* _Aim of the task_:
Starting at the line that holds "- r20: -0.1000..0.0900", restate every line word for word up to and including the last one in the listing below, and omit all pictures.

* _Provided material_:
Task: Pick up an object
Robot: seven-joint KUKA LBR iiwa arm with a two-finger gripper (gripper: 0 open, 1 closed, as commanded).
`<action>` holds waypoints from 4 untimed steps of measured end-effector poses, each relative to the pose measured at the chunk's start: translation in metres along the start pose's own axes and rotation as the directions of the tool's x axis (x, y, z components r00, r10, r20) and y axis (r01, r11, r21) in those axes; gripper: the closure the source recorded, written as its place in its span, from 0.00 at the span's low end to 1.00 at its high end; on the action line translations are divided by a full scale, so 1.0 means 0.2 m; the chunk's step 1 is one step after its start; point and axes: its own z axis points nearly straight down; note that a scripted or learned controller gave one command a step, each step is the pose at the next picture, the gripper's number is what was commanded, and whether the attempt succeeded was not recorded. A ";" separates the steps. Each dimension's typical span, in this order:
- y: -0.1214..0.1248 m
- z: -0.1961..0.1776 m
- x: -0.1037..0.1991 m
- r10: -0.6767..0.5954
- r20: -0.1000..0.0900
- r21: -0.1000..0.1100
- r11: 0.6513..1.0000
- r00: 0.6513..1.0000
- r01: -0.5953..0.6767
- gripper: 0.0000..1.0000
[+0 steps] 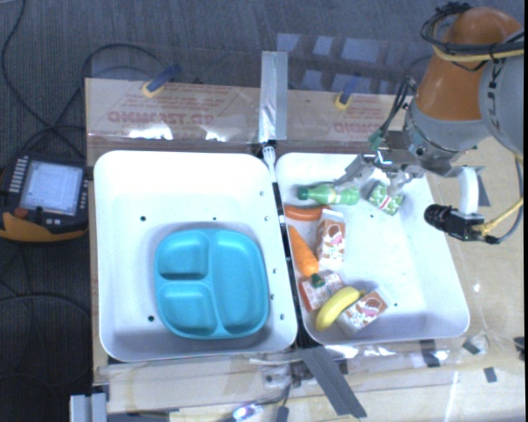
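The right bin [431, 271] holds several toy foods. A green bottle [327, 194] lies on its side near the bin's back left, and a small green-and-white carton [386, 200] sits just to its right. My gripper [376, 178] hangs over the back of this bin, its two grey fingers spread apart above the bottle's end and the carton. Nothing is between them. Further forward lie a red-and-white carton [332, 239], a carrot [303, 251], a banana [337, 307] and a small red box [368, 309].
A blue divided plate [213, 281] rests in the left bin [123, 200]. The wall between the bins [280, 236] runs beside the carrot. A black cable connector [449, 219] hangs off the arm over the right bin's right rim. A teach pendant [44, 193] lies on the floor at left.
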 end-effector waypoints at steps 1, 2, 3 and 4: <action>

* _Final answer_:
- r20: -0.1000..0.0900
- r21: -0.1000..0.1100
- r11: 0.6513..1.0000
- r00: 0.6513..1.0000
- r01: -0.5953..0.6767
- gripper: 0.0000..1.0000
[+0 steps] 
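The right bin [431, 271] holds several toy foods. A green bottle [327, 194] lies on its side near the bin's back left, and a small green-and-white carton [386, 200] sits just to its right. My gripper [376, 178] hangs over the back of this bin, its two grey fingers spread apart above the bottle's end and the carton. Nothing is between them. Further forward lie a red-and-white carton [332, 239], a carrot [303, 251], a banana [337, 307] and a small red box [368, 309].
A blue divided plate [213, 281] rests in the left bin [123, 200]. The wall between the bins [280, 236] runs beside the carrot. A black cable connector [449, 219] hangs off the arm over the right bin's right rim. A teach pendant [44, 193] lies on the floor at left.
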 end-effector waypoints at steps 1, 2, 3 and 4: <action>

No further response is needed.